> Exercise objective: Where "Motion" appears in a line of the entries below, that line should be copied.

> Dataset content:

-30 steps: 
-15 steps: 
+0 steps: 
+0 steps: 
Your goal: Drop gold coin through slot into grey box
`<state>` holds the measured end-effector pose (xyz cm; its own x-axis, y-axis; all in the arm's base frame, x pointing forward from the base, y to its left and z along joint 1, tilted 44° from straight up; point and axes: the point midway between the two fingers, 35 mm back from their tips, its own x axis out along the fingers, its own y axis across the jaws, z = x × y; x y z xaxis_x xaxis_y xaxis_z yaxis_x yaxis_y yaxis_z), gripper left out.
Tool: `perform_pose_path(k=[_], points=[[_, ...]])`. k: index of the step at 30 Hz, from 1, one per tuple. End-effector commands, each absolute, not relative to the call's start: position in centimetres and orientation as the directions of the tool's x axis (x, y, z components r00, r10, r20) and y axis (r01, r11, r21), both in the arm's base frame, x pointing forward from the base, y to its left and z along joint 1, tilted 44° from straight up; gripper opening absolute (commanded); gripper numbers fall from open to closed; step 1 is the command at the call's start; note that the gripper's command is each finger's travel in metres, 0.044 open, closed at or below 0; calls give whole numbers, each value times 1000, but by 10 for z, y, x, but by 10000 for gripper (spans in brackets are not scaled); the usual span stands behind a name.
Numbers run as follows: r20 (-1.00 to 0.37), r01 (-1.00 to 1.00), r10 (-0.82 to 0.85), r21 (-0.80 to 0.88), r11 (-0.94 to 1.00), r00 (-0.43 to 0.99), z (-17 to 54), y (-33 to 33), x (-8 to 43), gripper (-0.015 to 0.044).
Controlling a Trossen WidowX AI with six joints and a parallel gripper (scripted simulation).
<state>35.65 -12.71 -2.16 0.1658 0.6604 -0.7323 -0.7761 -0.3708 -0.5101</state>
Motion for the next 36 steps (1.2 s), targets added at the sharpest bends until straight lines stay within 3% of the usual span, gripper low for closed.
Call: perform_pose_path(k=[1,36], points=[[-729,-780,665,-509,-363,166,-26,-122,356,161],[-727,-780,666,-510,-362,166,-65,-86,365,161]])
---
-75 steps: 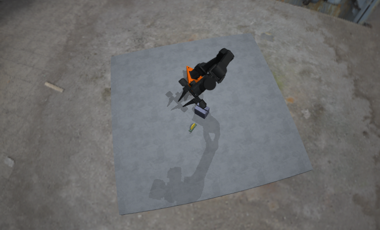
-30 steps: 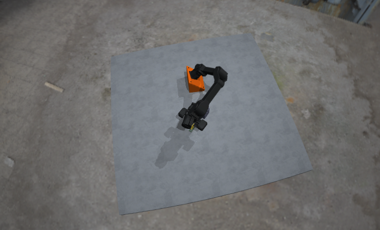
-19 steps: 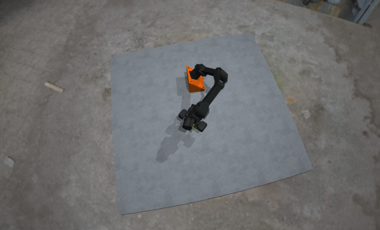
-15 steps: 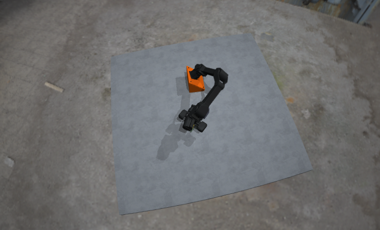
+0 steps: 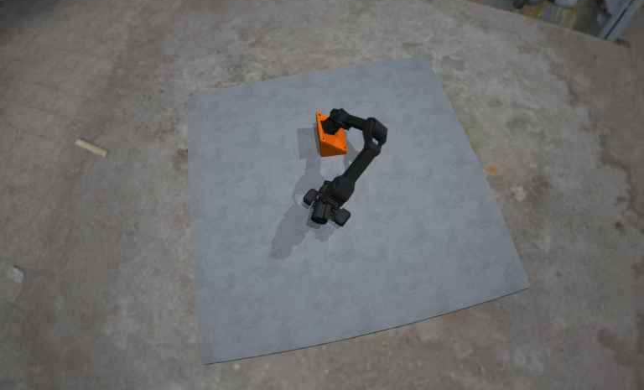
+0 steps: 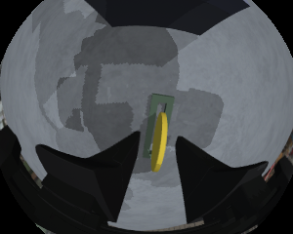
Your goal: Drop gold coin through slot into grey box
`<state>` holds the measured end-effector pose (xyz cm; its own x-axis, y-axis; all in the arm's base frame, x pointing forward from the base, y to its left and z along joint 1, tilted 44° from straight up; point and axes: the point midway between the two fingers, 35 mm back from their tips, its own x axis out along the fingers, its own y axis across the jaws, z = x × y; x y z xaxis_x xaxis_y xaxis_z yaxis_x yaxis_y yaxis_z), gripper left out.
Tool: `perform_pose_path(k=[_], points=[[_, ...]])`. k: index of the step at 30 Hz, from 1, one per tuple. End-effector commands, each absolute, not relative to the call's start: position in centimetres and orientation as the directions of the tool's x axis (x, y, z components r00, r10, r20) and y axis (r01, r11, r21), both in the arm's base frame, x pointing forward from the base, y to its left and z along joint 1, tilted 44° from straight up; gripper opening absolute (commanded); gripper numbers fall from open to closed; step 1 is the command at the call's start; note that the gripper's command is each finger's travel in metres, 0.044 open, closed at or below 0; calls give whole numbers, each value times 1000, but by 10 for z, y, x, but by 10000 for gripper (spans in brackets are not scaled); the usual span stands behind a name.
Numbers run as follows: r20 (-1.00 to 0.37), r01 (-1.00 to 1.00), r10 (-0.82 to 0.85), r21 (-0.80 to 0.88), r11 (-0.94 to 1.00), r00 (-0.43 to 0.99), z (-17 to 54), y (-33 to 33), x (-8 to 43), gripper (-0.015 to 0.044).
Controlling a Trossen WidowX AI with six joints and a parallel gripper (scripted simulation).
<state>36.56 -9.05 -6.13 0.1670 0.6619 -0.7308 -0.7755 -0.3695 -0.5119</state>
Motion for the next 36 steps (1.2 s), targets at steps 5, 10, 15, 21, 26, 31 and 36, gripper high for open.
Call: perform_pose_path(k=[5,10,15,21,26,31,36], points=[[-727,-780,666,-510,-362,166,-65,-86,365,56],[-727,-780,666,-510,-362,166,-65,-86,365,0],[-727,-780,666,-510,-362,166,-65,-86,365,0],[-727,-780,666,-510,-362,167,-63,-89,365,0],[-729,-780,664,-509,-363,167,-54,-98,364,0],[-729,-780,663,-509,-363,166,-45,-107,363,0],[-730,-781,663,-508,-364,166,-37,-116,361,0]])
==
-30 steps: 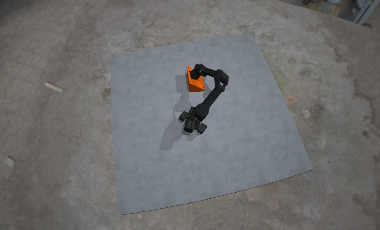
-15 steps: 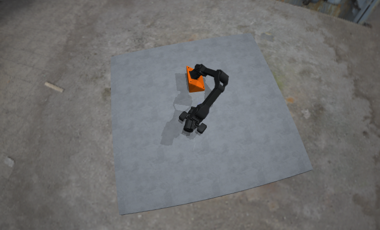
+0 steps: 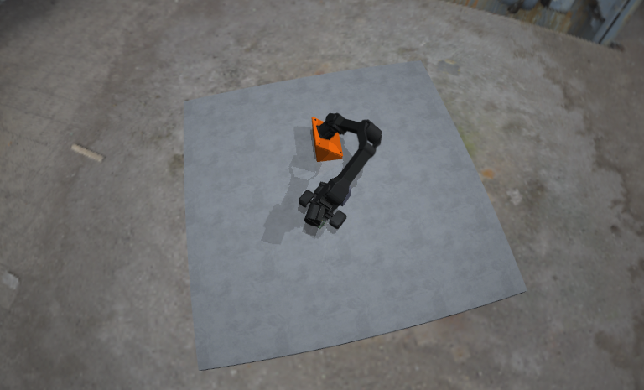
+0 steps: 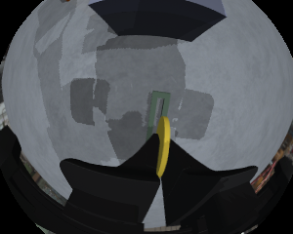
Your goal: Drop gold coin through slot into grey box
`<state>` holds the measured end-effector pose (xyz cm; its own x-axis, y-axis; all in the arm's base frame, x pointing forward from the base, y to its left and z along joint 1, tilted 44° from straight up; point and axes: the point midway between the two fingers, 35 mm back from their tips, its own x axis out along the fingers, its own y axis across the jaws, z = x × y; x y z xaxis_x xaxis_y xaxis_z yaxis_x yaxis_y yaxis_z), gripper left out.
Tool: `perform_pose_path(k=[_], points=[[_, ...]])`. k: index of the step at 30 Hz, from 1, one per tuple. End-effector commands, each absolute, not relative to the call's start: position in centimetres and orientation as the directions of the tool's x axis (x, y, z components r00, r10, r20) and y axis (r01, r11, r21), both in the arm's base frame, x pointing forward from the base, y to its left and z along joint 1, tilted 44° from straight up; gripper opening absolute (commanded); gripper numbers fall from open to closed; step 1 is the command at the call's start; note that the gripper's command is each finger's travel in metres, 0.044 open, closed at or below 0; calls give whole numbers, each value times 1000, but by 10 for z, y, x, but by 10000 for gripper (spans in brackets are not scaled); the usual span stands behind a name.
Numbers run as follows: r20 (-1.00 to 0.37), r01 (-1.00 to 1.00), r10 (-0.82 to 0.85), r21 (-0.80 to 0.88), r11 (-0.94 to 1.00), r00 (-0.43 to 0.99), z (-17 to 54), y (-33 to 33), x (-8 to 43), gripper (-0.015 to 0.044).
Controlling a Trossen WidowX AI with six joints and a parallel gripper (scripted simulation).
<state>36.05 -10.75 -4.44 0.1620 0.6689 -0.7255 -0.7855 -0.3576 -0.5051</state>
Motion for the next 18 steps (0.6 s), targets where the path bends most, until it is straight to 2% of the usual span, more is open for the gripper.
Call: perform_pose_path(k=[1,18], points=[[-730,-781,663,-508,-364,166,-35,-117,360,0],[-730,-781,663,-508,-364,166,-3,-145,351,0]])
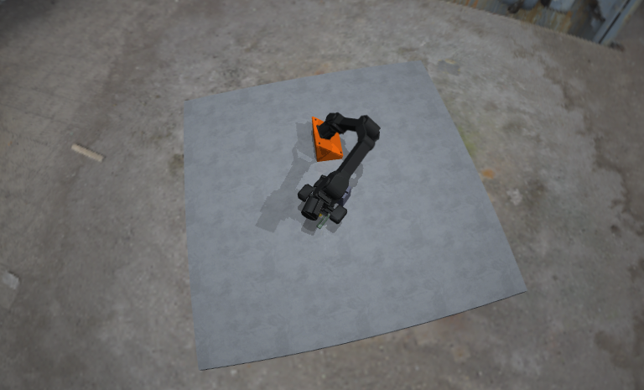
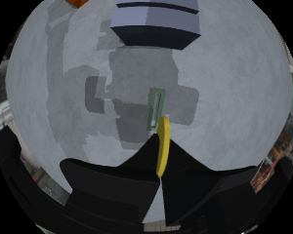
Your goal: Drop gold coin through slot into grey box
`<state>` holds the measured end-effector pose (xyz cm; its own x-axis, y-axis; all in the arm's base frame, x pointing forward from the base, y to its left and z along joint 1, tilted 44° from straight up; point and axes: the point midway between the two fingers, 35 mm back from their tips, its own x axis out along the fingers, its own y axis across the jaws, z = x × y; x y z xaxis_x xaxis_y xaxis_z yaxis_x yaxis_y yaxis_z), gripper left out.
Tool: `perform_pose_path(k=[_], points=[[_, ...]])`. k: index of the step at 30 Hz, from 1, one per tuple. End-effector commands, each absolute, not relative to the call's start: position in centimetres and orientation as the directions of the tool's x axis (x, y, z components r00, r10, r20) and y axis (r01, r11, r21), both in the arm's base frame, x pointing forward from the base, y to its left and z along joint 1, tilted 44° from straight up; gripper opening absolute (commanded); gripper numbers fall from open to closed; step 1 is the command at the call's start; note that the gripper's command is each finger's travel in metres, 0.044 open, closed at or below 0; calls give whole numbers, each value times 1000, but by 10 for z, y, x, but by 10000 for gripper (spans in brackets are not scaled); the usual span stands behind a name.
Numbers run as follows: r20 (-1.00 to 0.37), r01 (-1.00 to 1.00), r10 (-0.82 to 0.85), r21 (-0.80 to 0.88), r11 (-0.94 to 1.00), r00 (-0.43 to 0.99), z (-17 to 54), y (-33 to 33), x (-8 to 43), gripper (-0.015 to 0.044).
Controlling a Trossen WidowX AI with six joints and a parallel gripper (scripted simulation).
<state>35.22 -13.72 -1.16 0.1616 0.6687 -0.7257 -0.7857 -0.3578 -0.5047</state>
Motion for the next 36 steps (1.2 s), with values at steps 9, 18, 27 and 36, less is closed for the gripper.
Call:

> Task output:
Motion for the next 36 steps (1.2 s), targets added at the sharpest bends until straight lines stay within 3% of the usual span, gripper low for closed.
Motion for the next 36 steps (1.2 s), targets at steps 5, 10, 15, 21, 26, 31 and 36, gripper high for open.
Motion for the next 18 steps (0.6 s), targets where the path bends most, until it is straight to 2% of the usual span, more is open for the gripper.
Motion for the next 36 steps (1.2 s), with values at steps 9, 18, 27 and 36, less is closed for the gripper.

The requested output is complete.